Centrality Structures: Eigenvector and Betweenness
Cohesion Structures: Eigenvector and Betweenness

The results show that cohesion analysis is effective only for keyword networks because special purpose terms and general purpose terms. This finding suggests that the community eigenvector can be used to find special-purpose and general-purpose terms among maritime English vocabulary items. Based on these results, I can hypothesize that special purpose expressions have positive expression specificity, while general purpose expressions have negative expression specificity.

So, it is likely that eigenvector community analysis is an effective tool to identify specific purpose terms and general purpose terms in maritime English. The specialty of the term indicates that 24) It is interesting that the amendment is classified as a group 6 which represents specific purpose terms. This means that the difference is related to more specific purpose terms than to general purpose terms.
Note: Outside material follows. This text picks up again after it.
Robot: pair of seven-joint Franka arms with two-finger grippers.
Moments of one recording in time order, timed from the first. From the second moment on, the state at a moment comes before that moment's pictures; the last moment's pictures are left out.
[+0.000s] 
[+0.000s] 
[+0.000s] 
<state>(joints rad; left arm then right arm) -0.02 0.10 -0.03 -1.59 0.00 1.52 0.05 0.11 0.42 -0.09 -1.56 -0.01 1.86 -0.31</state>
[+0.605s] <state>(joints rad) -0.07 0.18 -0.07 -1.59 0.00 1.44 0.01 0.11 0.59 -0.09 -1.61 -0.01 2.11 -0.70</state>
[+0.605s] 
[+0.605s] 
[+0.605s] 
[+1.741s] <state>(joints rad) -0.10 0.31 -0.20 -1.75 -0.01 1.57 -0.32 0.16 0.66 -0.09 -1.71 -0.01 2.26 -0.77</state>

Fig. 4.3 Centrality structure using eigenvector for keyword networks

Critical Evaluation

For cohesion structures, only the community eigenvector divides the two large groups to distinguish between special-purpose and general-purpose terms. Most general terms have negative values between 0.1 and 1, except for one word, packaging shows a positive 0.36. On the other hand, all dedicated terms have positive values ranging from 0.14 to 1.

These results prove that a specialty term can also be used to explain why each group prefers specific-purpose terms or general-purpose terms. On the other hand, a keyword listed as a term for specific purposes also appears in another group. As shown in Table 4.17, the critical evaluation from the 40-keyword experiment with 20 specific-purpose key terms and 20 general-purpose key terms supports the result obtained from the previous experiment.
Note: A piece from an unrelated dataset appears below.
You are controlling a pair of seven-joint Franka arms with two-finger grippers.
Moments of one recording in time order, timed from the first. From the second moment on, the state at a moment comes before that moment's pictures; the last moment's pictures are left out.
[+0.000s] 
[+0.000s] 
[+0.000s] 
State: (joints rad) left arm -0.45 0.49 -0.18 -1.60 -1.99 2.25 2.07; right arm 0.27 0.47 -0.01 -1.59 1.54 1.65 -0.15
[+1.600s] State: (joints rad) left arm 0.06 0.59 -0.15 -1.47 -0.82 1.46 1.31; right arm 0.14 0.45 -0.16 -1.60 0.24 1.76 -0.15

Table 4.14 Centrality and cohesion of top 20 general purpose terms versus 20 single word specific purpose terms

Summary and Implications

Therefore, I conclude that the specificity or generality of ESP texts can be identified by keyword network structures regardless of either single-word or multi-word combinations. Finally, I created a term specialty equation to explain why a particular community can be separated into two groups for specific or general purposes, showing that the degree of specificity and generality is a continuum concept that is not absolute. The results of this chapter can be used to provide pedagogical implications for creating ESP vocabulary lists.

Using corpus linguistics methodology, teachers can compile lists of key words to answer this question. In addition, the cohesion structures of keyword networks tell us that the group of special-purpose terms and the group of general-purpose terms are well separated using the community of eigenvectors. Therefore, ESP teachers have an advantage in deciding which vocabulary to teach and how to classify vocabulary in ESP through language.

Conclusion

Findings and Implications

First, STTR showed a wider variety of vocabulary items in the MEC labeled multiword compound. Fourth, there were more keywords in the labeled MEC multiword composition than the unlabeled MEC. In Proceedings of Digital Humanities 2008 (pp.53-55), University of Oulu: Scottish Corpus of Texts and Speech.
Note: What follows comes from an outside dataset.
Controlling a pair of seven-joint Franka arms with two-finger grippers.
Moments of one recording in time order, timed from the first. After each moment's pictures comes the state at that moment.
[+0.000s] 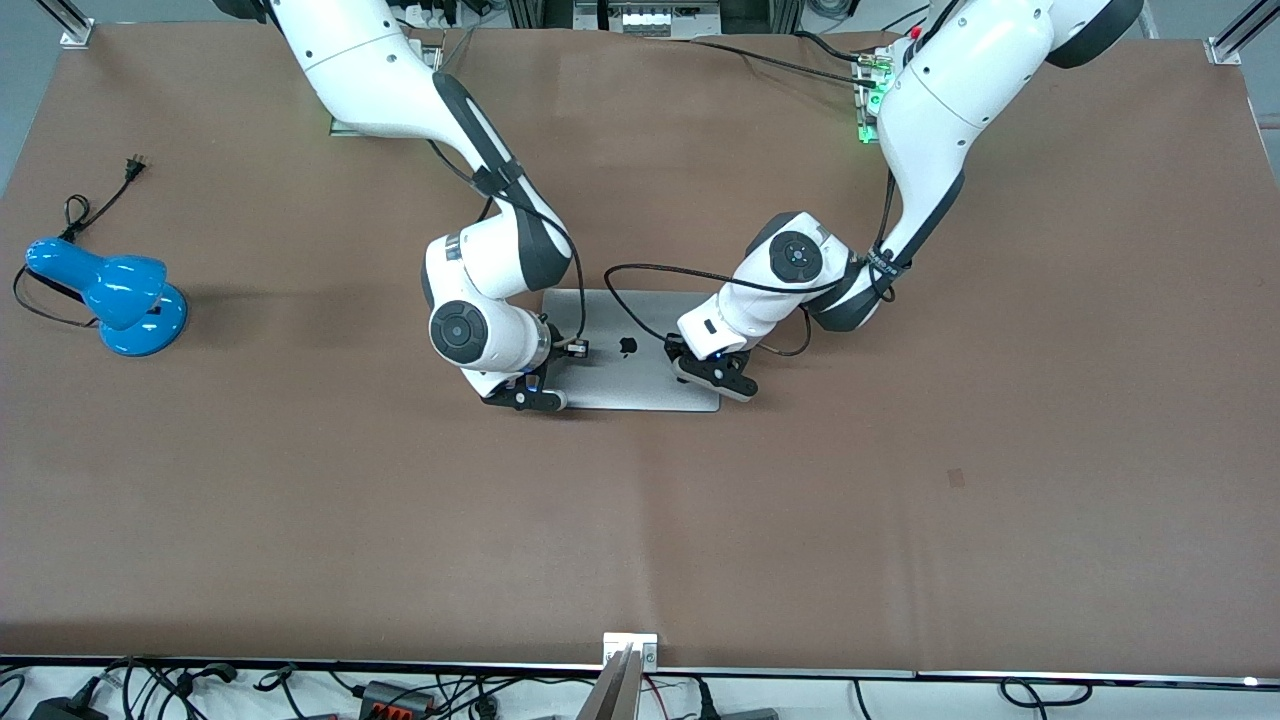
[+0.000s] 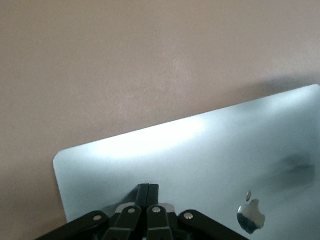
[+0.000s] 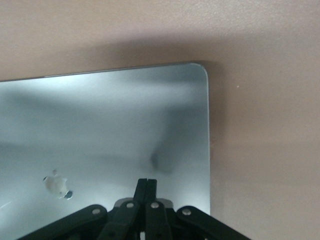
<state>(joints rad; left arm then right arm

In Proceedings of 6th International Conference on National Language Processing (pp.20-29), een digitaal archief van onderzoekspapers in de computerlinguïstiekconferentie. In Proceedings of the Workshop on Multiword Expressions: from Parsing and Generation to the Real World (pp.110-115), Association. In Proceedings of the Workshop on Comparing Corpora (pp.1-8), Hong Kong, Association for Computational Linguistics.

In Proceedings of the workshop on beyond named entity recognition semantic labeling for NLP tasks in connection with the 4th International Conference on Language Resources and Evaluation (pp.7-12), Lisbon, Portugal: Senseval. In Proceedings of ECAI-2000 Workshop on Ontology Learning (pp.37-42), Berlin: The European Chapter of the ACL.